Reconciliation is regarded as an important aspect in efforts of trying to regain peaceful relations between two conflicting parties or nations at war. This is an essential element that seeks to repair the betrayal and madness that is portrayed in the play, King Lear. Ideally, after the turnout of events which led to Edgar’s father believes that his son wanted to kill him which resulted in his exile and wrongful conviction, any reader would anticipate Edgar being angry at his father. However, Edgar becomes very kind to his father in his blindness, guiding and caring for him, and taking extreme measures such as killing the man who attempted to capture his dad. While doing all these, he still finds it difficult to tell his father about his identity until the moment when his father was dying (Kittredge 1940, p. 190). Additionally, Gloucester assuming the innocence of Edgar states that he wishes he could be reunited with his son. He states that “O dear son Edgar… Might I but live to see thee in my touch, / I’d say I had eyes again (Kittredge 1940, p. 25). Gloucester died from a combination of joy and shock when Edgar revealed his identity to him, which explains why he kept his identity at bay as he feared something fateful would happen to his father. It is important to note that this is an example of an act of forgiveness, which culminates to reconciliation, the basis which justice is dispensed to every member of a community.

Conclusion

Apparently, this paper has adequately covered the aspects of identity as shown in the play The Tragedy of King Lear, through using different motifs and themes to illustrate the intended concepts. Furthermore, there have been series of the definition of critical issues which have been supported by arguments in a bid to ensure that there is coherent and free flowing information. Edgar, just as shown by the different discussions, is an example of an individual trying to fight against all the odds and societal expectations towards making himself relevant to the principles of the society. Indeed, Edgar has shown the proper steps that should be taken in the event one is faced with a series of challenges such as identity crisis. Despite the false accusations and convictions, the exile from the country, disguising as a homeless person and being stripped of all his wealth, Edgar still did not lose hope in re-establishing himself and went ahead to help his father. Therefore, Edgar and Edmund alongside other characters discussed herein have successfully illustrated the means of integrating motifs with the main themes portrayed in the play. The topics of betrayal and blindness have mixed appropriately with the issues of justice, authority and power, and reconciliation.

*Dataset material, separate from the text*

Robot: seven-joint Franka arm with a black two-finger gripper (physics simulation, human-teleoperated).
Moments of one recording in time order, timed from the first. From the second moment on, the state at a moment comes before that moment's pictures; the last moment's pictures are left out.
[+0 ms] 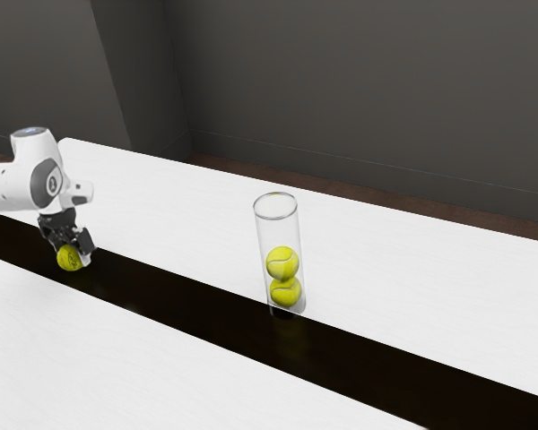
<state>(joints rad) 0.48 0.58 0.07 -1.71 0.00 2.26 0.57</state>
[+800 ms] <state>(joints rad) 0.50 0.33 0.00 -1.84 0.01 2.22 0.56</state>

Therefore, it is essential to put up all the struggle as a means of ensuring there are an establishment and achievement of self-identity which is an important element to any individual. The fight for regaining self-identity in the face of the expectations and opinions of people from the society is shown throughout the play by the overlapping motifs of madness and betrayal.

Work Cited

Kittredge, George L. “The Tragedy of King Lear by William Shakespeare.” (1940).